DORONG DIGITAL BISNIS SYARIAH, JIC BERSAMA GRM LUNCURKAN KOMUNITAS TOKO MUSLIM (KOKOLIM) & MEET UP PENGUSAHA MUDA

JIC – Divisi Pengembangan Bisnis Jakarta Islamic Centre, kembali menggelar program Bussiness Coaching yang mempertemukan para pengusaha muda dalam ajang Meet Up Pengusaha Muda sekaligus buka bersama pada hari Jum’at/17 Mei 2019 di ruang Audio Visual 1, Pusat Pengkajian dan Pengembangan Islam Jakarta.

Dalam kesempatan yang sama, program yang ditaja Divisi Pemgembangan Bisnis JIC bersama God Record Manajemen ini, juga akan meluncurkan KoKolim atau Komunitas Toko Muslim.

Sofyan Jamaludin, S.HI, Kabag Umum Badan Manajemen Pusat Pengkajian dan Pengembangan Islam Jakarta menyebutkan, program JIC Bisnis Coaching yang digelar Divisi Bisnis tersebut, merupakan program regular setiap ramadhan.

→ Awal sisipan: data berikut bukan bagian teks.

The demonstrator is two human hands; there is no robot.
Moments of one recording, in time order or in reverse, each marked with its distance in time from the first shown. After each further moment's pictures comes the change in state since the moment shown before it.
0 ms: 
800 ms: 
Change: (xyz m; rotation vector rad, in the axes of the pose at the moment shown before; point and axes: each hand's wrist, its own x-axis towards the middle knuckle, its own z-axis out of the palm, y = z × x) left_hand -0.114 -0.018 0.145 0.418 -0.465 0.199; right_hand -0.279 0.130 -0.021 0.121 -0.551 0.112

“Alhamdulillah, ini kembali digelar. Dan yang menarik, juga akan ada launching Komunitas KoKolim. Jadi ini pergerakan pengusaha muslim yang juga tanggap terhadap laju perkembangan teknologi,” ucapnya.

Sofyan Jamaludin menambahkan, dalam pandangan islam, hukum transaksi e-commerce diperbolehkan berdasarkan prinsip maslahah, yaitu mengambil manfaatnya dan menolak kemudharatan dalam memenuhi tujuan syara’.

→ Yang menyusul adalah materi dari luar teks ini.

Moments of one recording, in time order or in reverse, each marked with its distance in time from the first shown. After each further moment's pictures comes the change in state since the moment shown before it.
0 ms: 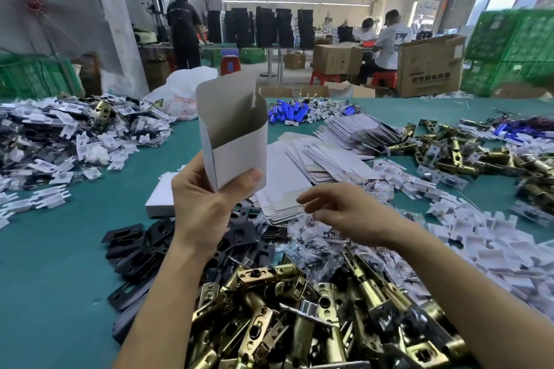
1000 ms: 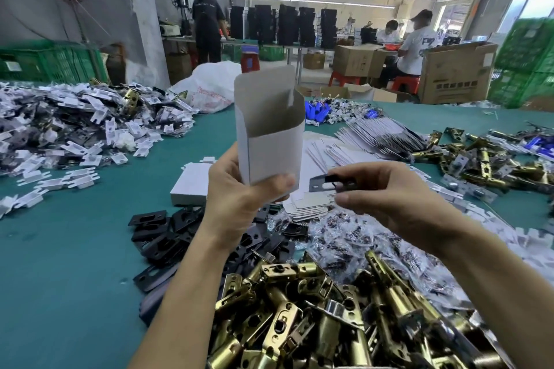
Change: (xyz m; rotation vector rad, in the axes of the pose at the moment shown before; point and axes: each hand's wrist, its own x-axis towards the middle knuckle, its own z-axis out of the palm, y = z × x) left_hand 0.001 -0.004 -0.011 -0.071 -0.114 -0.150; right_hand -0.014 -0.027 -0.014 0.681 0.066 -0.049
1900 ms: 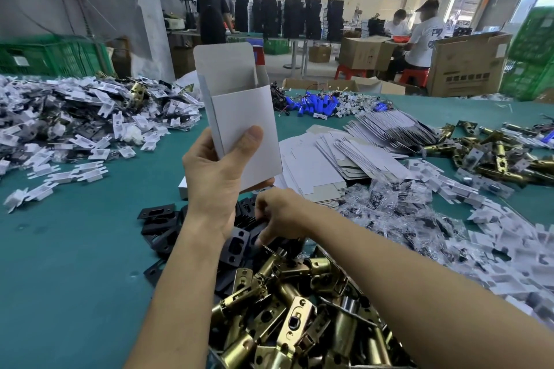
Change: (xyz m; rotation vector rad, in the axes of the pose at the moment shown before) left_hand 0.007 0.018 -0.011 -0.069 0.325 -0.022; right_hand 0.099 0.061 0.111 -0.928 -0.294 0.144
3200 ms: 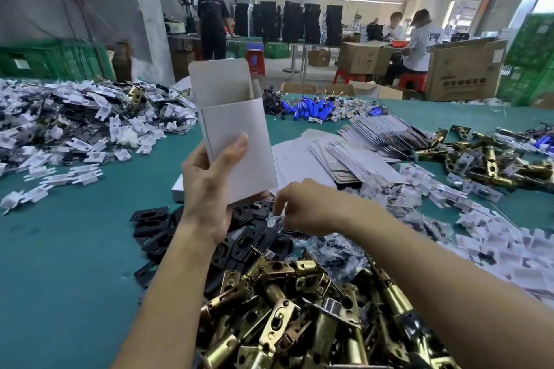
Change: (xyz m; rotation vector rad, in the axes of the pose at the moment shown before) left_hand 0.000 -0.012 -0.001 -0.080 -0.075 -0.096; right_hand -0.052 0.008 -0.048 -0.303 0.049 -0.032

Dilihat dari segi makanisme, transaksi e-commerce juga di perbolehkan asalkan memenuhi rukun dan syarat sahnya jual beli, jelasnya.

Sementara, Kepala Divisi Pengembangan Bisnis JIC, H. Muhammad Rusdy, menjelaskan, pihaknya memang terus menjalin kersama dengan berbagai pihak, utamanya dalam hal pengembangan bisnis yang berbasis ekonomi islam. Termasuk dengan komunitas God Record Manajemen (GRM) yang sudah beberapa kali menggelar program bersama divisi Pengembangan Bisnis JIC.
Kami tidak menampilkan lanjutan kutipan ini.